# banana coulis - concerns with color and flavor



## pastrysautegirl (Feb 2, 2011)

i just finished writing a new winter dessert menu within which one of my components is a banana coulis. i want to keep the coulis looking and tasting clean, but am a little concerned that the color will muddy. i can make the coulis every day if necessary, but would also like to avoid generating waste as our distributors' produce prices have sky-rocketed. i know that lemon juice usually aids with a problem like this, and i was thinking that citric acid (which i have in the kitchen) may do the job? has anyone done a coulis with banana like this? any tips would be so very much appreciated, thanks.


----------



## chefross (May 5, 2010)

Try a drop or two of yellow food coloring to brighten it up.


----------



## jellly (Jan 3, 2005)

Funny, I was dealing with the same issue.  The banana sauce looks ok if it is going on something like a bread pudding, but I needed something to decorate the plate and the color just isn't appetizing.  Not sure if this will work for your dessert, but my solution was to make a clear caramel sauce (no dairy), then I added banana liqueur.  The look is much better and the flavor is nice, too.


----------



## chefedb (Apr 3, 2010)

I like the idea of a liquor.
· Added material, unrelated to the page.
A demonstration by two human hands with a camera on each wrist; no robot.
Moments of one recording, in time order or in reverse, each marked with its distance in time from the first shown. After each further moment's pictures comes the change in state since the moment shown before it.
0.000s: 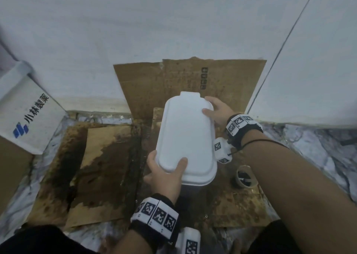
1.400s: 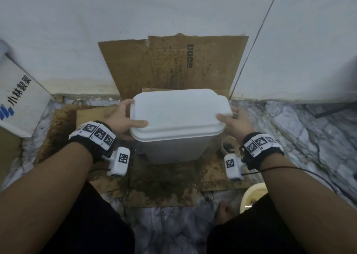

The fresh banana will darken (oxidize) if you add lemon you will taste it, if you add citric acid you will taste that to, if you add a sulphite you will also taste.it. There is really no way to stop it. It's the nature of the beast. Try  puree mixed with ice cream, or a sherbert this may work.


----------



## jessiquina (Nov 4, 2005)

why not do a creme de banana creme anglaise?


----------



## chefedb (Apr 3, 2010)

I use this as a vanilla sauce, maybe if you put pureed bananna in it it would work'

Simple vanilla sauce and consistant every time..

Yield 1 pint.. Just let 1 pint of Hagen Daz ice cream melt add nothing It"s great. They use great vanilla and good grade of cream, butterfat content is perfect. never had complaint


----------



## blwilson2039 (Aug 26, 2010)

Anytime I use banana in a sauce, I caramelize diced bananas in some brown sugar, butter and sometimes cinnamon. It will appear on the dar side, but heating the banana takes care of the oxidation problem. I like the idea of using Creme de Banana in an anglaise, too. And you can also get banana compound from your supplier, although some of them taste artificial to me, depending on what I'm using it for.


----------